Sunday, February 29, 2004


The UPI says the Canadian government is considering sending troops to Haiti whose current President, Jean-Bertrand Aristide, is on the verge of fleeing the country.

Canadian officials were reportedly close Saturday to sending hundreds of troops to Haiti as part of an international stabilization force. The Toronto Globe and Mail said Prime Minister Paul Martin spoke with U.N. Secretary-General Kofi Annan Friday, as Martin worked to help build an international consensus aimed at resolving the crisis. "He's been personally taking a hand in this," an official said.

Consideration of sending a significant number of troops would depend on the makeup of an international force and the ability of the Canadian Forces to pull together a contingent on short notice. "Potentially, hundreds could go," the unidentified government spokesman told the newspaper. "But it would depend on the need there. "It's going to be a challenge, without question."

Although the US 24th MEU is potentially able to intervene there are no firm indications that US deployments are contemplated. On the contrary, it is widely believed that Washington has soured on trying to affect the outcomes in the chaotic nation. However the imminent collapse of the Aristide government and the lack of any significant force projection capability by United Nations "peacekeepers", including Canada, may force American participation as a matter of necessity. Underarmed and historically helpless UN personnel even when reinforced by Canadians may only add their numbers to the civilian bargaining counters which the belligerents will use as their chief foreign policy tool. Aristide has already raised the specter of sending a flood of refugees onto the waves or across the border into the Dominican Republic. Rebel leader Guy Philippe, himself a thug of some accomplishment, will doubtless do the same -- after looting everything that isn't nailed down.

The absence of military capability means that even if the Canadians could hold their own within a defensive perimeter, they would lack the muscle to prevent depredations in Haiti's interior. Other UN troops are likely to be in much worse case. This would lead under the traditionally timid UN doctrines to the adoption of a largely symbolic peacekeeping posture with a few UN garrisons in Port Au Prince and anarchy everywhere else. The UN mission in the Congo is a stellar example of this kind of Potemkin peacekeeping, where the Blue Helmets hold nothing but the airport and a nearby base while cannibal rebels roam the rest of the country pursuing hapless civilians to the very gates of the UN compound.

Any American involvement should come with strict conditions. The foremost should be an insistence on an active pacification strategy by UN and especially Canadian forces. Experience in the Global War on Terror and in fighting narco-terrorists in Latin America suggests that civil society can never emerge unless the backbone of thuggery is broken. In the context of Haiti this means an aggressive pursuit of warlords, looters and criminal elements that have reduced that country to a shambles. The Canadians should forthwith embark on an intensive intelligence operation to discover the most dangerous elements threatening orderly society and issue their equivalent of a Most Wanted Deck of Cards. Thereafter, the Canadians must simultaneously hunt these men down while rebuilding the Haitian police and judiciary. Only by employing these methods will Haiti and Haitians have any chance of regaining normal life.
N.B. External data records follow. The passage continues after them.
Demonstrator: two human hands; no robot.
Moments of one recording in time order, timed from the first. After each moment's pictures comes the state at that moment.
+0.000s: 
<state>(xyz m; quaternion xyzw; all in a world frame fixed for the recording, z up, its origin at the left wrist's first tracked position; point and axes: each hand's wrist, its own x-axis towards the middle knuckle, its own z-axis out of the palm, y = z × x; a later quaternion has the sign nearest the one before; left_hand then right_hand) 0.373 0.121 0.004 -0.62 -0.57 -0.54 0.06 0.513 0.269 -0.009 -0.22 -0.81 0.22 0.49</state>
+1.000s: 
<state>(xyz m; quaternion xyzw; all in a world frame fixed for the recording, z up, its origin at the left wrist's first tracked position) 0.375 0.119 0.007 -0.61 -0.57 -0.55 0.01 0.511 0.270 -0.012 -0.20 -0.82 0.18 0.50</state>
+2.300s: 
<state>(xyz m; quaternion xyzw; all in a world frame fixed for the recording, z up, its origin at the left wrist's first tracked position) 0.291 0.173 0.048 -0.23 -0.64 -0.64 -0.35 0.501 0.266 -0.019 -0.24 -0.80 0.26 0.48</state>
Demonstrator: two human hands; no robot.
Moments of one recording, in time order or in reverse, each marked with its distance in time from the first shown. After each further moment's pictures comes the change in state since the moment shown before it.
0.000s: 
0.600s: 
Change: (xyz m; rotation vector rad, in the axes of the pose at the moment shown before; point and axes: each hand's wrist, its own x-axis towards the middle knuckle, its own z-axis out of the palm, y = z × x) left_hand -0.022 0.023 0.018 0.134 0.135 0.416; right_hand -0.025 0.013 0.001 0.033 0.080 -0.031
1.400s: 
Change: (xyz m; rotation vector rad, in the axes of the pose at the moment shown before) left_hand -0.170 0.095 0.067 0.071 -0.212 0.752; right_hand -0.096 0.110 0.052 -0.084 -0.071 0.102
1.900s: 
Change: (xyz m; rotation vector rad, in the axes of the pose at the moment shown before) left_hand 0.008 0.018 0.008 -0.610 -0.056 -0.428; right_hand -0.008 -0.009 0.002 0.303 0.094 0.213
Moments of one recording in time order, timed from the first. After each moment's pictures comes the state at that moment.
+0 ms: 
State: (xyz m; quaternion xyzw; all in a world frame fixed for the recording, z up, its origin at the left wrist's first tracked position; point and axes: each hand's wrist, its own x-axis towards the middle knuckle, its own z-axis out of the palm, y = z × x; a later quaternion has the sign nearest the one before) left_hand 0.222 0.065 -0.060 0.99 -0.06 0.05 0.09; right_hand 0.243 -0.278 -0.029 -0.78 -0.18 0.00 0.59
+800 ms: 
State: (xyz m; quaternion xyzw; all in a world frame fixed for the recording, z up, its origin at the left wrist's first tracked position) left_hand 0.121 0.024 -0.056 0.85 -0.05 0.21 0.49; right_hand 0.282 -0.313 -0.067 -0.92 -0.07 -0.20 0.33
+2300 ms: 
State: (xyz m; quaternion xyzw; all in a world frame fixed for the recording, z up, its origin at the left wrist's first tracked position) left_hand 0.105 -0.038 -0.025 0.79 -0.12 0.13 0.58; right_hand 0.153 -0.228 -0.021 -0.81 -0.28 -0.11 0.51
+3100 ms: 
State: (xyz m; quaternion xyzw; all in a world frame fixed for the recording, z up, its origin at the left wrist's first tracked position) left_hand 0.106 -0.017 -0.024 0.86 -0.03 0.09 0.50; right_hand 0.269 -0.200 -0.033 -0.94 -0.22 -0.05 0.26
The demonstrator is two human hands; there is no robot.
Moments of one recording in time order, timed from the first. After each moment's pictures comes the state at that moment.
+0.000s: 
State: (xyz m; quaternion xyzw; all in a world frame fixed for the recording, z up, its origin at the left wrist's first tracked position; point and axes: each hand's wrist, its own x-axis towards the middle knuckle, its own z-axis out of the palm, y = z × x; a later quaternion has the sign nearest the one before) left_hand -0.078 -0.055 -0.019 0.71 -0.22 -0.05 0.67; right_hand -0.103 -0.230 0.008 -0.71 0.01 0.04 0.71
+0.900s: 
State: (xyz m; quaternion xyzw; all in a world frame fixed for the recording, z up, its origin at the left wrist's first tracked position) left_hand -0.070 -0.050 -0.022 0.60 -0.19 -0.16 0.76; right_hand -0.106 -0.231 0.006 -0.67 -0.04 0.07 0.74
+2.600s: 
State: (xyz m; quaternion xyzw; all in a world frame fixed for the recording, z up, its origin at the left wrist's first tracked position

If these conditions are met, the United States can provide any reasonable assistance the Canadian forces require. Although competent, the Canadians lack fire support and logistical lift, aerial surveillance assets and specialized equipment. The American assignment of amphibious lift, helicopter gunships and AC-130s should go far toward making the Canadians are really potent force capable of fulfilling the role of the great nation that they are, if only they could recollect it. But not a single American ship nor a single airlifter should be used to support a moronic UN operation whose sole utility is to hold a few acres of symbolic ground in the port while the Haitians suffer outside the range of the public relations cameras.